Между прочим, обстоятельство это — пребывание барона там, у немцев, все время тревожило Богуновича. А сегодня, после посещения немецких позиций, после акции, называемой евангельским словом братание, тревога переросла, пожалуй, в страх. Что стоит, располагая такими силами, оттеснить на три-четыре версты полк? А провокацию всегда можно учинить и во время перемирия, кайзеровцы на это мастаки. Да еще нас же и обвинят. Ну, пойдет нота протеста из Петрограда в Берлин… Что такое нота, когда государства находятся в состоянии войны? Он, Богунович, еще будучи студентом, не очень верил в ноты того, мирного, времени. Сколько их писали перед войной! Императоры, короли, министры клялись в приверженности миру, а готовили вселенское побоище.

Штаб не в самом дворце — во флигеле, на краю парка и фруктового сада. Там же рядом, в бараке, где раньше жили батраки, расквартированы штабная рота, писари, интендантская служба. Всех этих людей наполовину меньше, чем должно быть по штатам военного времени.

Вокруг дворца — великолепный парк, правда, кое-где попорченный: порядочно деревьев спилено, даже повален дуб, которому, наверное, сотни две лет. Зачем пилить? Вокруг — лес, тоже баронский. По его, Богуновича, требованию полковой комитет принял постановление, запрещающее рубить деревья в парке, портить фонтаны, скульптуры, ограду. Постановление приняли, но Богунович видел, что некоторые члены комитета — солдаты — скептически ухмыляются.
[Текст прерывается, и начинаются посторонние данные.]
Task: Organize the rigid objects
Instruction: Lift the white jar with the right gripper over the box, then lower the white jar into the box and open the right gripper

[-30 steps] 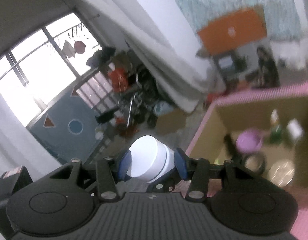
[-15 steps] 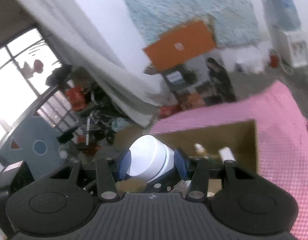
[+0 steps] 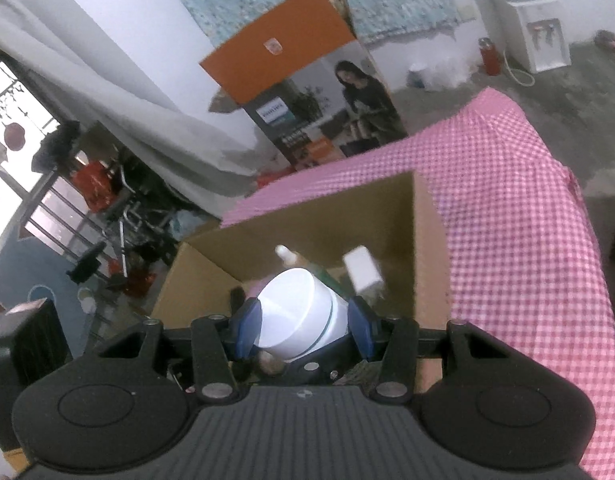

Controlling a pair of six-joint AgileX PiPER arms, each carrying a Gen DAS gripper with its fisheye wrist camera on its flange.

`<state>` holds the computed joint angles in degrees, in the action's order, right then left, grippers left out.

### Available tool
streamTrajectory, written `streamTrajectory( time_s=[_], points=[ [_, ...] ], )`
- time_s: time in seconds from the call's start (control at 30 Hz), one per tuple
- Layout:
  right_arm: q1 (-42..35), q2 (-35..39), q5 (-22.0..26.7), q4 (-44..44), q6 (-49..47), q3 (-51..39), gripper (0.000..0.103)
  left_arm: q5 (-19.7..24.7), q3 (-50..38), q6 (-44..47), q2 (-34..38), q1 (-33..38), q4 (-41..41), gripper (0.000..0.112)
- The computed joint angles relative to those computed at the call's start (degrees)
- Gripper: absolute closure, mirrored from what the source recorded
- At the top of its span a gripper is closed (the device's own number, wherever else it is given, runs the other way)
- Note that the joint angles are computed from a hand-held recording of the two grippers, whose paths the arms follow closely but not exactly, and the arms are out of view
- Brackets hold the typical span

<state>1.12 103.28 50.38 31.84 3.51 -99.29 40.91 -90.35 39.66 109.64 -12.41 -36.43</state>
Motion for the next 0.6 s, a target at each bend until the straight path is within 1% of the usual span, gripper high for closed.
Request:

Нетрудно было догадаться, о чем они думали: жаль, мол, офицеру господского добра. Он попросил Миру, чтобы вместе с призывами к мировой революции, к уничтожению всего созданного буржуазией она бы говорила о ценностях, полезных народу, революции, — их нельзя уничтожать. Мира не сразу согласилась, доказывала, что нельзя глушить народный гнев, копившийся столетиями. Однако все же в чем-то убедил ее: слышал после, как она беседовала с солдатами о сбережении культурных ценностей, принадлежащих теперь народу.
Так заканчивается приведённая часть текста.